В ответ они объявили, что лишают меня очередной трапезы за нерадивое отношение к учебе.
— Не больно-то и хотелось, — буркнул я.
Желудок мой уже подвывал, но при напоминании об отвратительной похлебке голод отступил.
Матрос собрал фонари и ушел вместе с офицерами. Мы маялись в полумраке, сгустившемся пуще прежнего. Я хотел познакомиться поближе с беззубым товарищем по несчастью, но тот завел беседу с другим соседом.
Отдыхали мы недолго. Вновь появились офицеры в сопровождении большой группы вооруженных мушкетами солдат в красных мундирах. Сверху донеслась команда. Один из офицеров прокричал:
— Ну, вы, лежебоки! Поднять якорь!
— Мистер, — обратился я к ближайшему офицеру, — я российский дипломат, попал сюда по нелепой случайности. Проводите меня к начальству!
— Какая уж тут случайность, если мы против России идем? — ухмыльнулся англичанин.
Он подал знак солдату в красном мундире, тот замахнулся прикладом мушкета, и я вместе с другими бросился к кабестану. Мы навалились на рычаги, барабан заворочался, наматывая на бока якорный канат.
— Yo-heave-ho! Yo-heave-ho! — кричали офицеры.

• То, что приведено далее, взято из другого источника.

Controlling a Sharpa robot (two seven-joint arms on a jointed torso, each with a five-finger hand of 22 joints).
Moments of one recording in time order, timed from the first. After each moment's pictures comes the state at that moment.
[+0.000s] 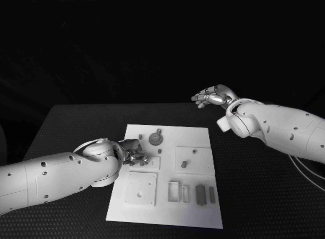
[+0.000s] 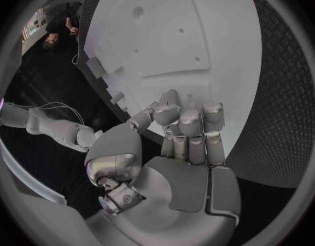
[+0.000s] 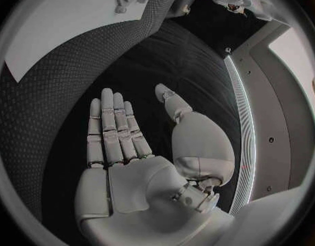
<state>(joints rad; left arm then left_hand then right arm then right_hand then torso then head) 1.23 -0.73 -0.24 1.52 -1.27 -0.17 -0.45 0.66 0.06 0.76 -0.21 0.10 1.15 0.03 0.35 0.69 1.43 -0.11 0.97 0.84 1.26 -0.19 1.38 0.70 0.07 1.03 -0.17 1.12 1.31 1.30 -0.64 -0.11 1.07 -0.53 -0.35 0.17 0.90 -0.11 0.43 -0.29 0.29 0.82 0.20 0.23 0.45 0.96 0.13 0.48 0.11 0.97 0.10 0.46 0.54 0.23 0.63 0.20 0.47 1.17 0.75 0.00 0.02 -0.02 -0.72</state>
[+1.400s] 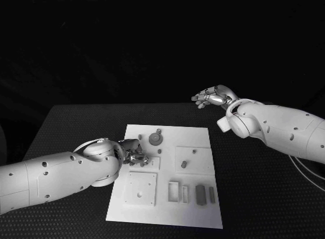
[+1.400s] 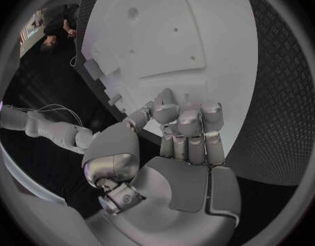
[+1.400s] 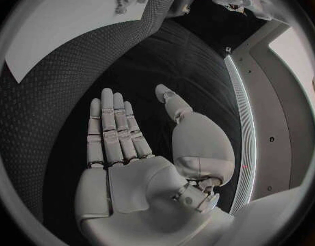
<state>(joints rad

После четвертого круга едкий пот катился по моему лицу, кровавые мозоли обжигали ладони. Я удивлялся тому, что у меня нашлись силы на эту работу. Несколько часов назад я валился с ног от усталости после поездки по Ярмуту.
— Что, мистер Дипломат, это тебе не жену на перине разминать! — крикнул мне в ухо случайный сосед.
— Да уж, кажется, я погорячился, вступив во флот! — отозвался я. — При первой же возможности исправлю ошибку!
— Забудь! Теперь твою жену без тебя разомнут!